Yesterday, I got this comment on an older post about a judge who, among many other things, said that a 24-year-old man who repeatedly raped a 12-year-old girl was not a predator because he was in a “relationship” with the girl he was raping. The commenter goes by the name “This is not rape,” which is clearly a part of the comment:
This is staturory [sic] rape. It is wrong but it not like when some one forcefully rapes somebody. So girls don’t get your panties in a bunch. Stop crying
Yes, ladies, what’s with you getting all upset about a little statutory rape of a 12-year-old girl, especially one who had already been abused before? It’s not like it’s a real rape.
Like most of the very few comments that inspire me to write a post, this one isn’t among the worst or most shocking, but it does hit a chord precisely because of how simultaneously common and dangerous the sentiment it contains is.
This is indeed a problem. We see rape of all kinds, but especially “statutory” rape, referred to regularly not only in conversation but also in the media, as “sex.” Even if the victim of that rape is as young as five-years-old, but even more commonly if the child has reached an age at which s/he might be displaying some pubescent attributes. Like, you know, at the age of 12. And it’s for the reason stated by the commenter above. Because the rape of these children is not seen as real rape.
Let me explain again, once more for the dummies, why “statutory” rape is rape. Statutory rape, or the rape of a child under the age of consent, is a crime because the child is too young to consent. If the child is too young to consent, regardless what he or she said, he or she is therefore incapable of giving informed, enthusiastic and meaningful consent, at least with an adult party. And if someone is incapable of of giving informed, enthusiastic and meaningful consent, the consent cannot exist.
And “sex” without consent? That is called rape.
Personally, in case you can’t tell from my scare-quotes, I’d like to do away with the category of “statutory” rape entirely. I think that rape is rape, and rape is sexual penetration (of any kind) without consent. Far too many people associate the category of “statutory” rape with actually consensual sexual relationships between two teenagers very close in age (say, 16 and 18). And I think much more more importantly, far too many people associate the term with sex that is consensual except for with regards to the age of the victim. They pretend that a 12-year-old can consent to sex with an adult, but some stupid law just pretends otherwise. Or they pretend that a 12-year-old can consent to sex with an adult, but we should keep the adults from taking them up on the offer because, well, it’s just icky.
Too often, they don’t get the fact that the 12-year-old cannot consent to sex with an adult, period, and that any said “sex” under such circumstances is therefore rape. And in large part because of the “statutory” tacked onto the beginning, they don’t get that rape — even when the 12-year-old victim “goes along” with it — is always violent.
Yet again, we get into the “this rape is worse than that rape” phenomenon. And those who like to play this game do so for the purpose of invalidating certain rapes as not really counting.
As I’ve stated before, you know what? Some rapes are worse than other rapes.

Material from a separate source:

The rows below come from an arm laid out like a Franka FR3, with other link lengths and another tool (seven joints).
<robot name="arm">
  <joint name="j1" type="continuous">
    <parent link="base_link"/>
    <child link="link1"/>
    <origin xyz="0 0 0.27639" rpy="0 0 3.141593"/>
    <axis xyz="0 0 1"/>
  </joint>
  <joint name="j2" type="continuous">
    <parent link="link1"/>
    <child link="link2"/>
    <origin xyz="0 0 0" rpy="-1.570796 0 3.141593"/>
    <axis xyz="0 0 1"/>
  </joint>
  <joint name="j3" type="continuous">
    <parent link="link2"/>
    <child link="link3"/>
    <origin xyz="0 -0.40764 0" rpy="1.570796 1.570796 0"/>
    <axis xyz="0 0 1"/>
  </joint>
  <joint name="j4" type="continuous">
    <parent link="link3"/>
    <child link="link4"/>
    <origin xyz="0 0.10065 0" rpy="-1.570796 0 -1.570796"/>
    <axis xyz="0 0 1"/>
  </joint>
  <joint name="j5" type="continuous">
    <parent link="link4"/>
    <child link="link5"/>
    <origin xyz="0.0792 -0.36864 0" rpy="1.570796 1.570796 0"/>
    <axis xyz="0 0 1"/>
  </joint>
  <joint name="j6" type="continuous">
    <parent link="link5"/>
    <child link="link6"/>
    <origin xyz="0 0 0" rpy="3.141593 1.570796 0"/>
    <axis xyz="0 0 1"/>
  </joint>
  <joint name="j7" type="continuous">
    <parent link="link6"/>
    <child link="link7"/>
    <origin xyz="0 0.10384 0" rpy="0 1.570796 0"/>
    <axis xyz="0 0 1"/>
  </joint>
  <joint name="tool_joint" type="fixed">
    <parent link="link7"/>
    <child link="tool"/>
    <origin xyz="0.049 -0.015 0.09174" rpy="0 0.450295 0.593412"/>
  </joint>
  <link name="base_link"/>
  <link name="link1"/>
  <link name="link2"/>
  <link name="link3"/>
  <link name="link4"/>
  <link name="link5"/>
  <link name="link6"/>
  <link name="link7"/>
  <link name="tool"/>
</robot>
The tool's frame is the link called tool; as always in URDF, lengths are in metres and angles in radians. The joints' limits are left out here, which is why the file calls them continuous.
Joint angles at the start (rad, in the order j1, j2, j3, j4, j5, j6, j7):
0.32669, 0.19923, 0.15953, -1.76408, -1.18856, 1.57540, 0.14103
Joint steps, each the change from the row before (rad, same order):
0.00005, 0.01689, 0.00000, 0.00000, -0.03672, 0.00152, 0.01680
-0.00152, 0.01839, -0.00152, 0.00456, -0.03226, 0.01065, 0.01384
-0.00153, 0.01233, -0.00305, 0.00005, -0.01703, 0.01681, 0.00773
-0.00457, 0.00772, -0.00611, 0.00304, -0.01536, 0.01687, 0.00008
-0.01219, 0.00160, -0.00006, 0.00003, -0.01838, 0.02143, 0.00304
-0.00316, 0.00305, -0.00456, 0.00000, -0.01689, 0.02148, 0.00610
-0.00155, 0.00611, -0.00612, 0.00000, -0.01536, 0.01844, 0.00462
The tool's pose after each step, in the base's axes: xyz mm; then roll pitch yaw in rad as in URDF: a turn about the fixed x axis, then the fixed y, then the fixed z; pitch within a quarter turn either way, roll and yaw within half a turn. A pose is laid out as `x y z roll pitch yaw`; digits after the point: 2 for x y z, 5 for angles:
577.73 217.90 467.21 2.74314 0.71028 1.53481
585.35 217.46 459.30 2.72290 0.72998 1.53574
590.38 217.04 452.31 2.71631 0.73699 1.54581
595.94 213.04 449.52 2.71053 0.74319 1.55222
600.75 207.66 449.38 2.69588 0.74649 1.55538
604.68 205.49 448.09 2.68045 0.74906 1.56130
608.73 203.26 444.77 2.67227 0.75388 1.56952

I’m wholly unconvinced that “statutory” rape is by nature not among those worse rapes, but the fact remains that a gang rape involving a beating, weapon, threats of murder, etc. is probably usually “worse” than the rape by coercion, committed by a single perpetrator.
But the fact also remains that for the most part, gauging which rape is worse than the next is usually pointless, often offensive, and in many cases downright impossible to do accurately. And you rarely hear a case of murder by suffocation commented on with the statement that “it’s not murder-murder, because it’s not like the victim was stabbed in the gut 50 times and took over an hour to bleed out.”

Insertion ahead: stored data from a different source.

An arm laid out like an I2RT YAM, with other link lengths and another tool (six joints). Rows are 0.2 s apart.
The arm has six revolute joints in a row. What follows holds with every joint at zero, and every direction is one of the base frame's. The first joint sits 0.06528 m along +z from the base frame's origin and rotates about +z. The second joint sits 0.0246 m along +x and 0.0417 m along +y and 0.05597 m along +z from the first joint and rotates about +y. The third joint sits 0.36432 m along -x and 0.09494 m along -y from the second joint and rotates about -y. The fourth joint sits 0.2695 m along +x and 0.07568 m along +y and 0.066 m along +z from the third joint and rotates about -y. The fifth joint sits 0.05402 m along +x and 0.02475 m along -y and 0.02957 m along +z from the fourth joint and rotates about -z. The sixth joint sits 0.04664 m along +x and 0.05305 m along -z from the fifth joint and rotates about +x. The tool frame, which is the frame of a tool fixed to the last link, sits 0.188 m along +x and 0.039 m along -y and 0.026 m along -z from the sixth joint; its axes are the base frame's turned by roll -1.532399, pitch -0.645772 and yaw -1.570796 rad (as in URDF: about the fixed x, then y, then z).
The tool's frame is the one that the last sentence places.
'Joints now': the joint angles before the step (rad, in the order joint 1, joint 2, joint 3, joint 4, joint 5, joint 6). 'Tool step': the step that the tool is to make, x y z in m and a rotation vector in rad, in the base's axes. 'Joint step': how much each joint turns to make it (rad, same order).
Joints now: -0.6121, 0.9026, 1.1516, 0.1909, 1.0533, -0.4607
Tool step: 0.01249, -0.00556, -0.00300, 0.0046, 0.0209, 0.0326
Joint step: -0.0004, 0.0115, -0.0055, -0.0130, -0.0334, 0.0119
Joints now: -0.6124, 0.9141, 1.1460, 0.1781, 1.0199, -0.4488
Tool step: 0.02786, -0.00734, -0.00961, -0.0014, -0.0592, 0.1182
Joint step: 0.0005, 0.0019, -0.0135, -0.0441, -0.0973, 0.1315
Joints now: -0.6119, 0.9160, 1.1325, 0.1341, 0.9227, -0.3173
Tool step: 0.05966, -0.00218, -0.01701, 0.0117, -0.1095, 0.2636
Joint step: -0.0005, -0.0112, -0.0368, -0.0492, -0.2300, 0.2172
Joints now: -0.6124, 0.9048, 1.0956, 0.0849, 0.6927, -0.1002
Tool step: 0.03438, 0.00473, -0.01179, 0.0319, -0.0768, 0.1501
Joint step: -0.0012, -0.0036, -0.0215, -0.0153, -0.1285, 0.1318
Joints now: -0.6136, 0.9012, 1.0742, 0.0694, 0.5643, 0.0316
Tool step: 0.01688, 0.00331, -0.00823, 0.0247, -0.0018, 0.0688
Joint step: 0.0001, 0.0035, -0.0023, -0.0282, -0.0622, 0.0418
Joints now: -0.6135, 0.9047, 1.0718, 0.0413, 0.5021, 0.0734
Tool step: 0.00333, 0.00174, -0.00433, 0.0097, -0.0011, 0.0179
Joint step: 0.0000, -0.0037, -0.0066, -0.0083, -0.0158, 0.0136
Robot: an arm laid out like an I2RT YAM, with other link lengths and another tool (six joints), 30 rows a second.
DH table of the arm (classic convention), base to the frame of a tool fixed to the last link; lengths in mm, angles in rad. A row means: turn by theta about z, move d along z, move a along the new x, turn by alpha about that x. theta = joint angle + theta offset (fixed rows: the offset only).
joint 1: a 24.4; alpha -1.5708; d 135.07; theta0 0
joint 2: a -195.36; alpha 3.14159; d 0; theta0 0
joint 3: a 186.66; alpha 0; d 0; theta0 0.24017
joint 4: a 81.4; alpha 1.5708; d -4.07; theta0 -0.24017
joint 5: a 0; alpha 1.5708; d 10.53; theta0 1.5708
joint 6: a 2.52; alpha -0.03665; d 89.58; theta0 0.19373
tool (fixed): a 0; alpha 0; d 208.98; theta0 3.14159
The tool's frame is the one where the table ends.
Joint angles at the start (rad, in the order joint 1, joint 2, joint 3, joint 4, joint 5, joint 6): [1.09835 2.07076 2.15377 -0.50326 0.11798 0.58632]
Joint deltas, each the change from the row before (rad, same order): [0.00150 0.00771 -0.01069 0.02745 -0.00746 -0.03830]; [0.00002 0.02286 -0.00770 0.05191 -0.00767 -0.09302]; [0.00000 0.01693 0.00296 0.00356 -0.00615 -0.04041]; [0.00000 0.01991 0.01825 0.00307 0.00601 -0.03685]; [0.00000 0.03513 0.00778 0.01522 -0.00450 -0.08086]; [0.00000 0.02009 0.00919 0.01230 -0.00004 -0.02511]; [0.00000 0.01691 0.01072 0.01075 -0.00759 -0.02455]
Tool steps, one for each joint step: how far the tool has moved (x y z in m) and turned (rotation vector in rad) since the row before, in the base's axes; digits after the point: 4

I think that this was one of the reasons why that “If Only” PSA hit so close to home and offended and triggered so many survivors. Because survivors of childhood rape are so used, like survivors of “date” rape, to having their experience minimized. The rape in question is often considered to be “not as bad” because there usually is a lack of struggle or weapon — even though the victim was only a child. It’s too often treated as not really rape, because like the commenter above, too many have a really fucked up definition of “force.” And this was really reinforced by the choice by the makers of the PSA to use the word “sex” rather than “rape,” even though the alternate choice would have been more shocking, much more accurate, and a lot more likely (along with other very significant changes) to hit the point home and help the average viewer to recognize the rape in question as rape and therefore violence.
Instead, we have a PSA that, for many reason, more closely perpetuates the ideas presented above. That the rape of a child is “wrong,” but you know, not really wrong. After all, it’s not even worth the accuracy of the big, bad “r” word.
And here we are, with people taking time out of their lives to publicly declare “This is not rape.” To add the caveat of a “statutory” in front of the word as though it changes the wrongness of the act that was committed. As though it erases the violence. As though it adds consent.
But it doesn’t. This is rape. Statutory or not, this is rape.